EXTRACTED MATERIAL below:
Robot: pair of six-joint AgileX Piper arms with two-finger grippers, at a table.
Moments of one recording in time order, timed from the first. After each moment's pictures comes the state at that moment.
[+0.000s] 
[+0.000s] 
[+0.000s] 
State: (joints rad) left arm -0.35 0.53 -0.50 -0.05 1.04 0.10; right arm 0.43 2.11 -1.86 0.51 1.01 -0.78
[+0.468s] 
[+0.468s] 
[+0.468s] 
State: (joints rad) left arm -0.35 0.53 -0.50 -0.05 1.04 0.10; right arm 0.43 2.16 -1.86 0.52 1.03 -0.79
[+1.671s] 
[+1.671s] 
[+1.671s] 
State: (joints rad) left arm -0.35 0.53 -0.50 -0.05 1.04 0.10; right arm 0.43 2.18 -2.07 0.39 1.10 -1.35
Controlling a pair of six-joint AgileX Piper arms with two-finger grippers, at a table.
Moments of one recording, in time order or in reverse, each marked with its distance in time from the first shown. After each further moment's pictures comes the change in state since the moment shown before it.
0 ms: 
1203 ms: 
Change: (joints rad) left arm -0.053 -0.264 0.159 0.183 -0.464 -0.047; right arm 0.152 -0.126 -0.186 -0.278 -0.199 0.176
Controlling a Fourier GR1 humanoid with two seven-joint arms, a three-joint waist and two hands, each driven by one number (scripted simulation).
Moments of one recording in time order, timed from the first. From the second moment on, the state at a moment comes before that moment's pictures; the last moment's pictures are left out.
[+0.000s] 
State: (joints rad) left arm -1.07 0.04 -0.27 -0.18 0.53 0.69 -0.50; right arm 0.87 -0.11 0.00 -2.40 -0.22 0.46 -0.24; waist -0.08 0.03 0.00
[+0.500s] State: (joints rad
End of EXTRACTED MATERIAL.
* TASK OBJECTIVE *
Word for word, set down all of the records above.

* ANSWER AREA *
Robot: pair of six-joint AgileX Piper arms with two-finger grippers, at a table.
Moments of one recording in time order, timed from the first. After each moment's pictures comes the state at that moment.
[+0.000s] 
[+0.000s] 
[+0.000s] 
State: (joints rad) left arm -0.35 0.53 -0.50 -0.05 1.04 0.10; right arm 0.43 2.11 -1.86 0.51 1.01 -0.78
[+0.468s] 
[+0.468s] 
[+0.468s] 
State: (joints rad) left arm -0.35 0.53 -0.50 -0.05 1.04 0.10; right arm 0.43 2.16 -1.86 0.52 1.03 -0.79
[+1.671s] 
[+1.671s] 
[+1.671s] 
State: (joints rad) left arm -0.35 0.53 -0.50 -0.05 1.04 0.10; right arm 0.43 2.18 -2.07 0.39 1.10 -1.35
Controlling a pair of six-joint AgileX Piper arms with two-finger grippers, at a table.
Moments of one recording, in time order or in reverse, each marked with its distance in time from the first shown. After each further moment's pictures comes the change in state since the moment shown before it.
0 ms: 
1203 ms: 
Change: (joints rad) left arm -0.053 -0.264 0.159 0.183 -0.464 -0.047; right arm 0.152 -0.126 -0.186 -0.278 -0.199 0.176
Controlling a Fourier GR1 humanoid with two seven-joint arms, a three-joint waist and two hands, each driven by one number (scripted simulation).
Moments of one recording in time order, timed from the first. From the second moment on, the state at a moment comes before that moment's pictures; the last moment's pictures are left out.
[+0.000s] 
State: (joints rad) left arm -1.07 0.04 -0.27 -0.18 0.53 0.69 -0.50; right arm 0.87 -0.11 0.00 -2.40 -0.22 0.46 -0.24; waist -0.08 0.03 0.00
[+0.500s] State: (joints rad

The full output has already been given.